20-30 km bloğu: “Antrenmanına güven” bloğu. Kuvvetli hisset, buralara kadar geldin. O 30’a rahat ulaştın, şimdi de yapacaksın, yaptın mı da geriye sayım başlayacak. Bak 25’e geldin. Gördün mü? Ama bir dakika! Aşil, sana ne oldu? Niye geriliyorsun durup dururken? Aşil tendonum bana mısın demiyordu. Koşu başladığından beri 5:28 çevresinde koşuyordum. Aşilin şu küçük gerginliğinden başka her şey iyi gidiyordu. Pardon, bir de ha bire ileri giden kilometre. 30’uncu kilometreye varmıştım ama saat 32’inci kilometredeydi.

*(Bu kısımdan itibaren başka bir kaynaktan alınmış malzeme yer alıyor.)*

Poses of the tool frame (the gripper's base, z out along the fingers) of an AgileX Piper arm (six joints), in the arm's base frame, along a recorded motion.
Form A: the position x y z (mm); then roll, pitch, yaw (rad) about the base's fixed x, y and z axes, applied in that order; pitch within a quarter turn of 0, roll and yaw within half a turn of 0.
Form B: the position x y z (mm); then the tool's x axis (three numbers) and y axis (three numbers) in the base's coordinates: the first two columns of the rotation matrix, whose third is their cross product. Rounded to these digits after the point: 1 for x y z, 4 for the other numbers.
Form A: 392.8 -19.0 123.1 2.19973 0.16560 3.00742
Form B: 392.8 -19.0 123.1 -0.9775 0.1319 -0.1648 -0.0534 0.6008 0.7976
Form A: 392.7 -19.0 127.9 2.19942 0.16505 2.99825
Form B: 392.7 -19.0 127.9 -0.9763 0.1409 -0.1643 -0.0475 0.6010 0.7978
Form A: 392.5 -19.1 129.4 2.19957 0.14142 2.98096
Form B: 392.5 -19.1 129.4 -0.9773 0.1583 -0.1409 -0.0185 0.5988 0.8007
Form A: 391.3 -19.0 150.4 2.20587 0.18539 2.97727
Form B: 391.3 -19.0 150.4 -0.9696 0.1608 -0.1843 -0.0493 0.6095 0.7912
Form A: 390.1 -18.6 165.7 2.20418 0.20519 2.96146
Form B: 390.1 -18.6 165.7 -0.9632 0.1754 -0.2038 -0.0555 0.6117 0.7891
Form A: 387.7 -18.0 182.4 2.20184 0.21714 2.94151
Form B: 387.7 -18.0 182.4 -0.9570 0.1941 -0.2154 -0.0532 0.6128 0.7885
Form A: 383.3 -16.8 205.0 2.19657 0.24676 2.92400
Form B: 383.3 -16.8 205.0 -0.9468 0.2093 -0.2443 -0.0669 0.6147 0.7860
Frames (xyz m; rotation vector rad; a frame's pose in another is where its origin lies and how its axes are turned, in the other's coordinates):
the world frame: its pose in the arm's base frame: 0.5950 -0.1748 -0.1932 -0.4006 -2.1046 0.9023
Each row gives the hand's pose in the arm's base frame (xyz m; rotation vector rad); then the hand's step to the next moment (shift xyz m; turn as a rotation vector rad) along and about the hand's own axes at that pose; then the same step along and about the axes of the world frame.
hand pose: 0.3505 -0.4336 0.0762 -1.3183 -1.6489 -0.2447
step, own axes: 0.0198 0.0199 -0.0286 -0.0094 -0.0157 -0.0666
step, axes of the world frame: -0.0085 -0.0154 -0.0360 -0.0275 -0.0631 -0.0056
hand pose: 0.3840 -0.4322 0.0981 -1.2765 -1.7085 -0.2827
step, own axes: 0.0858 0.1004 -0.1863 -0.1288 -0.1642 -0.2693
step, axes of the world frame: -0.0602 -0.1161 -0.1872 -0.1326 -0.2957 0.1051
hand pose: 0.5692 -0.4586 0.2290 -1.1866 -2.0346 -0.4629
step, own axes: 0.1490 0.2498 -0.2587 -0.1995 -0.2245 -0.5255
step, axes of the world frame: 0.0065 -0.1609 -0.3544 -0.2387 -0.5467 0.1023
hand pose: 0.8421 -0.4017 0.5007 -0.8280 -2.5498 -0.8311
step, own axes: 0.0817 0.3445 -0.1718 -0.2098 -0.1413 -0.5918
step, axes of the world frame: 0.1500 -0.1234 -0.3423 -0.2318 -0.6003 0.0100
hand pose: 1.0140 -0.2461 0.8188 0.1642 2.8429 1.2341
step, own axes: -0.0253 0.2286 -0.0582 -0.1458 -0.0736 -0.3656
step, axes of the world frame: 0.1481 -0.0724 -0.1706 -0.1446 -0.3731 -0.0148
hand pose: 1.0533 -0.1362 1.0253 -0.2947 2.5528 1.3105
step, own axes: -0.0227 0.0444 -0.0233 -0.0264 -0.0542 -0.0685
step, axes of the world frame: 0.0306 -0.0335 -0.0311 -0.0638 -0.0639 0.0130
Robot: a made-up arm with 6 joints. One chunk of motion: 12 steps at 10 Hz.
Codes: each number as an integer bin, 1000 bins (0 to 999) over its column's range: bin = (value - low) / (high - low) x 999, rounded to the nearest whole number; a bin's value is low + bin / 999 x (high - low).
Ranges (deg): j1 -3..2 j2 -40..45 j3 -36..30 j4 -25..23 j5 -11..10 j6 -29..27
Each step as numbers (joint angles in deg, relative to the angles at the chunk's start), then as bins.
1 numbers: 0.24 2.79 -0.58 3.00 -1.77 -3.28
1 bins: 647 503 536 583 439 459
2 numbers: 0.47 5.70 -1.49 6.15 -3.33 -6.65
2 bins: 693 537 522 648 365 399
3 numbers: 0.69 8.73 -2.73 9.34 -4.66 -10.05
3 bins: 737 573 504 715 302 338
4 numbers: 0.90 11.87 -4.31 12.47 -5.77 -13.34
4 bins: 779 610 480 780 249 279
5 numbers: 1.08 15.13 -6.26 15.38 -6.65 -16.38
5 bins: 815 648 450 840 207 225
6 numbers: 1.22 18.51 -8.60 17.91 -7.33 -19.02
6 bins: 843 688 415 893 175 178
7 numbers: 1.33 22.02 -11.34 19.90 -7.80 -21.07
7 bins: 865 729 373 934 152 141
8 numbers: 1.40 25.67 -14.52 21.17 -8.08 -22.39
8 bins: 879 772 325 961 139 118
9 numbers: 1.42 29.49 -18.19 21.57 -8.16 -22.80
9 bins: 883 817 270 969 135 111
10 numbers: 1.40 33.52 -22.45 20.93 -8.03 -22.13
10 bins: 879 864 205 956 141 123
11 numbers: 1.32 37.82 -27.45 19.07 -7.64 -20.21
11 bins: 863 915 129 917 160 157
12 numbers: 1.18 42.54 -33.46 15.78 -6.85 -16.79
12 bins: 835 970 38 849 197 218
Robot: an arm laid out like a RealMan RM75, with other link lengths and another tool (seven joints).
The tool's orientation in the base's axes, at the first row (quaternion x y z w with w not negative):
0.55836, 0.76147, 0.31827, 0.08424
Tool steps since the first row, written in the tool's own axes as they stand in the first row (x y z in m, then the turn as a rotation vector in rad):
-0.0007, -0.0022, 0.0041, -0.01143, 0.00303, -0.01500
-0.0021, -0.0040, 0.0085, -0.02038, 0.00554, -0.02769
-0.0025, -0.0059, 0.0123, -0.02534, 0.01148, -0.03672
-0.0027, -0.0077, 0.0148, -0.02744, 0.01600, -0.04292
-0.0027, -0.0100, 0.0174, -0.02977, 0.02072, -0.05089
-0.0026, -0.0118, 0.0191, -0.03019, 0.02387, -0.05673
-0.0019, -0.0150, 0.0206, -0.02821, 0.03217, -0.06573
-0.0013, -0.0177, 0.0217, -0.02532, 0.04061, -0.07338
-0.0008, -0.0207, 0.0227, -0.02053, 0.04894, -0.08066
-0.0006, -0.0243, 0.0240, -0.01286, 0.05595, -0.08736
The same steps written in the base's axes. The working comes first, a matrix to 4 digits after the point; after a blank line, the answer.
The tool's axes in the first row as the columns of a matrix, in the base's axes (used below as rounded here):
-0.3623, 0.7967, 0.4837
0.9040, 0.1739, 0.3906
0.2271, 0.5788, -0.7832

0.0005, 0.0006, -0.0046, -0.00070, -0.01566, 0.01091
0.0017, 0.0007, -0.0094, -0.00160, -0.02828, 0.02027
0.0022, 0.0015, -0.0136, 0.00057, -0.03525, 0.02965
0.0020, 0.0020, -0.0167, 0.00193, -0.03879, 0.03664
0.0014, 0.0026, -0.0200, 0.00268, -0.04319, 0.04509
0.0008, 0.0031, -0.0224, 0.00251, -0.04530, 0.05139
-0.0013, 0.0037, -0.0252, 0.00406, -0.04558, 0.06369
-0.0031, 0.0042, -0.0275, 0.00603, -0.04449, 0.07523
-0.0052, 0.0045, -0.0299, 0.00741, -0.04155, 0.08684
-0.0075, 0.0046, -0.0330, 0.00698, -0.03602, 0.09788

30-40 km bloğu: “Bak gördün mü, otuzu geçtin, artık 5-4-3-2-1 diye geri sayacağın blok” dediğim, ama hiçbir zamanda bunun tutmadığı, maratonun yeni başladığı, dört ay vücuduna ve ruhuna ne verdiysen onun da sana geri döneceği blok. Belli ki vücuduma tam gerekeni vermemişim. Aslında tabanım kötüleşti, iki hafta ara verdim, köpek ısırdı, antrenmanlarımı hep haftada 3 tuttum derken 35’ten sonra her iki bacağımda da femoris kaslarım ve sağ bacağımdaki iliotibial bandım alarm vermeye başladı. Güçsüzleştim. Atacak jel de kalmamıştı. 39’uncu kilometrede gitmekte bayağı zorlanıyordum artık. Vücudumu yolun kenarına çekip bir 30 saniye nefeslenmesini sağladım. Son 3 kilometre kalmıştı. Halk bariyerlerden salkım saçak sarkarak bağırıyordu. Yaşlı bir karı kocanın bana bakıp “hadi” yumruklarını sallamalarından sonra tekrar hareketlendim. Çok yavaş koşmaya başladın. Hızım 7 pace’lerdeydi. İşte tam o anda iki şey oldu: Yanımdan 04:00 pacer’ları balonlarıyla geçti ki bunca acıya rağmen fena koşmadığımın işaretiydi. Bir de 40 kilometre işareti 200 metre önümde duruyordu ve bu da en acımasız bloğun bittiğinin işaretiydi. İşte şimdi kafamdaki son blok, son 2K, aynı Tour de France’ın son etabını adlandırdıkları gibi isimlendirdiğim “şampanya bloğu” idi. Artık ne olursa olsun bu maraton bitmişti. Geri kalanını yürüsem de bitmişti. Ağrılarımı, yorgunluğumu ve 44 kilometre gösteren saatimi unutmuş, hızlanmaya başlamıştım. 6 pace’lere tekrar geri dönmüştüm. Bu, dört ay boyunca hazırlanırken vücuduma değil ruhuma verdiğimin bana geri dönüşüydü. Bu maratonu, bu muhteşem ülkenin maratonunu, zorlukları yenip ne olursa olsun koşmak istemem, hayatın önüme bir engel koymadan beni buralara taşıyabilmesinin hediyesiydi. Ellerim havada, saatim 3:58:14’ü gösterirken tekrar o mavi halıdan, esasında mavi bulutların içinden, bitiş çizgisinden geçiyordum.